In summary, we have developed an effective kinetic resolution system to provide optically active 2-aryl-2-fluoropropanoic acids and the corresponding esters. By screening the reaction media, it was found that diethyl ether was a most suitable solvent for the conversion of carboxylic acids into the corresponding esters.
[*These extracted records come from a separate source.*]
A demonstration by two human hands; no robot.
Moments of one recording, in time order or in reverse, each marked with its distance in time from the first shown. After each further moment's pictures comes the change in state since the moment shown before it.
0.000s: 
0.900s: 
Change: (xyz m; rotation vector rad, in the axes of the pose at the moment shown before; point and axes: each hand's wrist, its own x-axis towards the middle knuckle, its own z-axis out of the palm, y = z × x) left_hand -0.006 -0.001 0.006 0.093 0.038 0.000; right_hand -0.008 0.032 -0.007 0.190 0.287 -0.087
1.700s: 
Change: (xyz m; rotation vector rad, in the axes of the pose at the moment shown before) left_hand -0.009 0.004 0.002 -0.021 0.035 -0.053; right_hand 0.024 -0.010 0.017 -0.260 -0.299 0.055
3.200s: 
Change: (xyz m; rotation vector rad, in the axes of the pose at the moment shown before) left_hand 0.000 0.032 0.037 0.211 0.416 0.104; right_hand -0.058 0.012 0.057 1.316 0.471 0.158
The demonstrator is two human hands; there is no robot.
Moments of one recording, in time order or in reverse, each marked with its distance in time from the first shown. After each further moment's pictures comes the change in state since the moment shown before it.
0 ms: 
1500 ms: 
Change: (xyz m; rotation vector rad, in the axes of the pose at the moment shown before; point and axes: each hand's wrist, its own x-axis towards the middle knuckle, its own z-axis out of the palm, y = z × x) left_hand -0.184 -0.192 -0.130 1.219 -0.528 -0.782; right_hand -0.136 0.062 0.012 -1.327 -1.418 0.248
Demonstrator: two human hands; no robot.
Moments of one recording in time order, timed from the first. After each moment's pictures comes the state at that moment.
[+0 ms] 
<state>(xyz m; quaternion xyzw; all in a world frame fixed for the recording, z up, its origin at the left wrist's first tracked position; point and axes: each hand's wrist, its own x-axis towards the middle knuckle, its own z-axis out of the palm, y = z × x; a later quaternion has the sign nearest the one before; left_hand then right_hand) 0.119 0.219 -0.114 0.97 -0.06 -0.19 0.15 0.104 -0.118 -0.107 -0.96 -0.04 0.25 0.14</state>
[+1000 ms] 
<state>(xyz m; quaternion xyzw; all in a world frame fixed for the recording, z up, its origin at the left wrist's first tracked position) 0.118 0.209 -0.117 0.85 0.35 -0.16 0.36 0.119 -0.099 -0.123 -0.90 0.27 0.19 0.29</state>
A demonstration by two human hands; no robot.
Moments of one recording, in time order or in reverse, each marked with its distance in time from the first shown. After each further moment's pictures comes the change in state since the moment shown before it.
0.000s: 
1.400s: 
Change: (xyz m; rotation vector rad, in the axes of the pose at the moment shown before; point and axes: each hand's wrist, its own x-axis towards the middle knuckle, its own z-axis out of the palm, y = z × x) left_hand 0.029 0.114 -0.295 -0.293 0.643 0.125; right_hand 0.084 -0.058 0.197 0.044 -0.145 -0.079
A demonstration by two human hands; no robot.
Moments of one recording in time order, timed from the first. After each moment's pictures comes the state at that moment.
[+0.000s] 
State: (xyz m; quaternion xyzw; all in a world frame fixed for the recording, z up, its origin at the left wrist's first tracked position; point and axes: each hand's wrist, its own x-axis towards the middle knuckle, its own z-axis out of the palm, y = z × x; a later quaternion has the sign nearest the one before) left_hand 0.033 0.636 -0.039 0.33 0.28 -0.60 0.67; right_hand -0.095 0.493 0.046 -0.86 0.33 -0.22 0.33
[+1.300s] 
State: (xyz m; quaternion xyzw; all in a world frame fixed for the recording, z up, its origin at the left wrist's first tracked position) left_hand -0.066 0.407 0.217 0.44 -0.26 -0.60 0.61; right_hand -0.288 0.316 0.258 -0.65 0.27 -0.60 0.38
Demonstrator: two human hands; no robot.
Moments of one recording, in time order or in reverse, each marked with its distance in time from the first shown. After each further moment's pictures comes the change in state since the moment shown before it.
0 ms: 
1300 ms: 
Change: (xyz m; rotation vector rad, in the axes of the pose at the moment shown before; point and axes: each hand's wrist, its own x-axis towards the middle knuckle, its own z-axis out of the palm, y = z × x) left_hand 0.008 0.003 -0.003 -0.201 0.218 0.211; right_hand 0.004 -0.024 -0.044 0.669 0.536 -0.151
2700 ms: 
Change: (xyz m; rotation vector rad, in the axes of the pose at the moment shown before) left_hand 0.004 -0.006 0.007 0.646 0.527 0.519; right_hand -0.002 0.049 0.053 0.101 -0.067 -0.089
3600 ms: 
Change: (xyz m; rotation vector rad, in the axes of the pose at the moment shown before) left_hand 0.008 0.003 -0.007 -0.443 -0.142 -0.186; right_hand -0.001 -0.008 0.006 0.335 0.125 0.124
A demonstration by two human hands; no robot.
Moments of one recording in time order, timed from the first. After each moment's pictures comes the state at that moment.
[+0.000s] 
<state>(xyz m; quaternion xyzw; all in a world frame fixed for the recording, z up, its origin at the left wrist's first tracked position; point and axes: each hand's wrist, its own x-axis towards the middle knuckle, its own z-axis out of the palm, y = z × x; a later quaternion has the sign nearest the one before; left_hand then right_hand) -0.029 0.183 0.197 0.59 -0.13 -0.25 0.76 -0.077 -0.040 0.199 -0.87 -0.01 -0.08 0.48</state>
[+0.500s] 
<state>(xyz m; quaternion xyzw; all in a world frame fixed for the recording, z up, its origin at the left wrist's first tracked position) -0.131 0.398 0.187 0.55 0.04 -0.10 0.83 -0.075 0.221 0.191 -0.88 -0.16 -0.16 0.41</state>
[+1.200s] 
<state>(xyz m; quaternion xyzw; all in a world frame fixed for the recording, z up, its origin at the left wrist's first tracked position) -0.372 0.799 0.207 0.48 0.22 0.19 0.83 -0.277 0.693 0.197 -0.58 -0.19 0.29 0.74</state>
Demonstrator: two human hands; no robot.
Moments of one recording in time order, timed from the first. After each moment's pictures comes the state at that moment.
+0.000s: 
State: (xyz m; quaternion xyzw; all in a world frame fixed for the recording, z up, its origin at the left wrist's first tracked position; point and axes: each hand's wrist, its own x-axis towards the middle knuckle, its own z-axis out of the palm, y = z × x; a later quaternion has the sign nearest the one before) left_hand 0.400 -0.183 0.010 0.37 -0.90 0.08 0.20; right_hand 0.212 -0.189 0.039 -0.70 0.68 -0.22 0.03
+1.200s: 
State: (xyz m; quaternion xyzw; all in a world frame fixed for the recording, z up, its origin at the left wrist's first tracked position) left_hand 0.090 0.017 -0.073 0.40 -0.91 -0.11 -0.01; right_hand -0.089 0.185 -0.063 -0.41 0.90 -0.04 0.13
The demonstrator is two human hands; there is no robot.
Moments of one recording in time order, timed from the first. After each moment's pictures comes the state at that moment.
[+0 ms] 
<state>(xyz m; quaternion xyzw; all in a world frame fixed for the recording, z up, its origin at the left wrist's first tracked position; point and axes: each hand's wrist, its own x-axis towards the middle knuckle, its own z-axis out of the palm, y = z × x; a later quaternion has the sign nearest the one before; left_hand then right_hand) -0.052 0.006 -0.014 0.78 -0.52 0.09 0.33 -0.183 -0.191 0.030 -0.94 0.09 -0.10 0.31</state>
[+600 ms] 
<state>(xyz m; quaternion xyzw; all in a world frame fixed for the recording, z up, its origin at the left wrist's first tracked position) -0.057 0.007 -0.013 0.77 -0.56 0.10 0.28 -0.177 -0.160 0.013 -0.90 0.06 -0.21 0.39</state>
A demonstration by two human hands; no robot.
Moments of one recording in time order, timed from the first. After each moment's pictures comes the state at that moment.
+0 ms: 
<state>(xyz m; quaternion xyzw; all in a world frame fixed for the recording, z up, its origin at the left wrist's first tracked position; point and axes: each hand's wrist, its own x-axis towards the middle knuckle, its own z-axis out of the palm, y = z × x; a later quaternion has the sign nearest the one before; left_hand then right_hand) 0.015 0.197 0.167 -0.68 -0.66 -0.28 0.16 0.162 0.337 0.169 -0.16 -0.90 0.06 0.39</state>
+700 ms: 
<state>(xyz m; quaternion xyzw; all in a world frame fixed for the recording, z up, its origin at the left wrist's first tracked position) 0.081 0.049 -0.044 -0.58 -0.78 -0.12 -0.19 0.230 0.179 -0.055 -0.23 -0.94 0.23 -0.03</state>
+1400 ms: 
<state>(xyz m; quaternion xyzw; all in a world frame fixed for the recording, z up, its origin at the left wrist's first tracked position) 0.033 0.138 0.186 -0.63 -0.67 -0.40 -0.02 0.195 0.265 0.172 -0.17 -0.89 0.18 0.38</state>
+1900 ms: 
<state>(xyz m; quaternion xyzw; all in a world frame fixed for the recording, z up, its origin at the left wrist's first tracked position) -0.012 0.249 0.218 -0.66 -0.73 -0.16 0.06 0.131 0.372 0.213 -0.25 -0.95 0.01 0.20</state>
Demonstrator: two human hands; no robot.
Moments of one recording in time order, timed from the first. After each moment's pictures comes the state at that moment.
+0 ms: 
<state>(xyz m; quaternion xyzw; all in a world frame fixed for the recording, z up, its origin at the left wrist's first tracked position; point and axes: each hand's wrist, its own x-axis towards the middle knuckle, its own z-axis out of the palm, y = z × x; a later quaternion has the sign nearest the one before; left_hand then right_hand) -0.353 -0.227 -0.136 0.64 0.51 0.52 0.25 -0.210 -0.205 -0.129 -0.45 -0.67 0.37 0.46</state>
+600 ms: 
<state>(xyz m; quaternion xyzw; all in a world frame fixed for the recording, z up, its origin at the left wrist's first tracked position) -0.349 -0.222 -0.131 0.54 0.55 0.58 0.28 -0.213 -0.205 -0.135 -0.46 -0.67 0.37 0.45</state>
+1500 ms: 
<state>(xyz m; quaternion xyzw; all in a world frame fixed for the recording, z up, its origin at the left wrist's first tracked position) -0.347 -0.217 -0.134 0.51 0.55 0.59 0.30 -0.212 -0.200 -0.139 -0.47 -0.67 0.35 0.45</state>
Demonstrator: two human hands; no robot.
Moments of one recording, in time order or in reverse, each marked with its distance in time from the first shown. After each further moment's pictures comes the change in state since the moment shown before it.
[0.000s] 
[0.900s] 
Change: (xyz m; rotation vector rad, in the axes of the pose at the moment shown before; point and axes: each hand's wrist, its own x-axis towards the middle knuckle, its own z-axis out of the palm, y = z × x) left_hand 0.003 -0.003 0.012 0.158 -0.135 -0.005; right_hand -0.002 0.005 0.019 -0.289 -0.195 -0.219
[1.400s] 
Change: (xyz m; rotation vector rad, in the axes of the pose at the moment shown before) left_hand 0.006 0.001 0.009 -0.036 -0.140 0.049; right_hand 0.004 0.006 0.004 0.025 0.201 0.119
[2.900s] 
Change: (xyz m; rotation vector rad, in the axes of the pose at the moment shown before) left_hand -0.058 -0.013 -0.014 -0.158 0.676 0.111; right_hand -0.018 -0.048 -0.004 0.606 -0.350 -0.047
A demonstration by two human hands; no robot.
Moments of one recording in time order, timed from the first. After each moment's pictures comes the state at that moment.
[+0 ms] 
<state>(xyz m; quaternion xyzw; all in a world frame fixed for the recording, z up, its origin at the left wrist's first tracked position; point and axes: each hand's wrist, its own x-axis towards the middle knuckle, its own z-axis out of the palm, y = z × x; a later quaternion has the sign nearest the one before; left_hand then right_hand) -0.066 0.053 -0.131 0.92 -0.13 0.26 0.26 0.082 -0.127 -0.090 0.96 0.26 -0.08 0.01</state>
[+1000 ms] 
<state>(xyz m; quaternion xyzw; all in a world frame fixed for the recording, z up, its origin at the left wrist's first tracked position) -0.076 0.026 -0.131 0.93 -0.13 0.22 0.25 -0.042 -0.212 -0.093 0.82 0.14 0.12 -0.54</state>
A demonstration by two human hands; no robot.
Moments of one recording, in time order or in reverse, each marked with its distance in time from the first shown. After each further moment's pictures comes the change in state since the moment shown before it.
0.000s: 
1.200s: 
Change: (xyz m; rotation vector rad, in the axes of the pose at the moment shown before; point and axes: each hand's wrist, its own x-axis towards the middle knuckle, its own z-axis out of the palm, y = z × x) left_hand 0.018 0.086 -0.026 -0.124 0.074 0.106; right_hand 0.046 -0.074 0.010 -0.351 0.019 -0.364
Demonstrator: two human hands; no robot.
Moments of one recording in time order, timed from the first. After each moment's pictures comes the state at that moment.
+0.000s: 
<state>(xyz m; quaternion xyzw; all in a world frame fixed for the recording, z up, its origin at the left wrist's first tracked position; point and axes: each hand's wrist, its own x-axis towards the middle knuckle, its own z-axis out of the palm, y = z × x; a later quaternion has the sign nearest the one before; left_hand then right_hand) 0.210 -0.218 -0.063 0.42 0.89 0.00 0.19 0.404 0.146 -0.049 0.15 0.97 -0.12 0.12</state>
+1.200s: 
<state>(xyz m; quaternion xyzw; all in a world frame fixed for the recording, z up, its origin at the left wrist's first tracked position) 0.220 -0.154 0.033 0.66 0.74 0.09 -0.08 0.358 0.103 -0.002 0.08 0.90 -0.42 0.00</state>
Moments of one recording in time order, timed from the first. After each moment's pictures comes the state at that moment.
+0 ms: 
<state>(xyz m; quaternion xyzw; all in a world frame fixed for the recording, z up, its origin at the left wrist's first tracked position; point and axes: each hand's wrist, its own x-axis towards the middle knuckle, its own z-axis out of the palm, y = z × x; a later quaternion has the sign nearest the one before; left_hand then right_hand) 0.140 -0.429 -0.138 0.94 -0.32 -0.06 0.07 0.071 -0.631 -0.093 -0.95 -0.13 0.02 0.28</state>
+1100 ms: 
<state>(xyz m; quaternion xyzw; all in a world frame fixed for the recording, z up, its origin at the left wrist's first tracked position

Investigation of a series of substituents on the 2-phenyl groups showed the preference of ortho-substitution, except for the fluoro and methoxy groups. This procedure was successfully applied for the kinetic resolution of racemic 2-fluoroibuprofen to provide the corresponding chiral ester of biologically important (R)-(–)-2-fluoroibuprofen with high enantiomeric excess. In addition, we successfully disclose the reaction mechanism resulting in the high enantioselectivity using theoretical calculations. This protocol presents a practical approach to afford the medicinally important fluorinated chiral derivatives in terms of experimental convenience and cost. Further investigation will be focused on the application for the syntheses of the chiral α-fluorinated drugs having quaternary carbons at the α-positions in the 2-aryl-2-fluoropropanoic acid structure.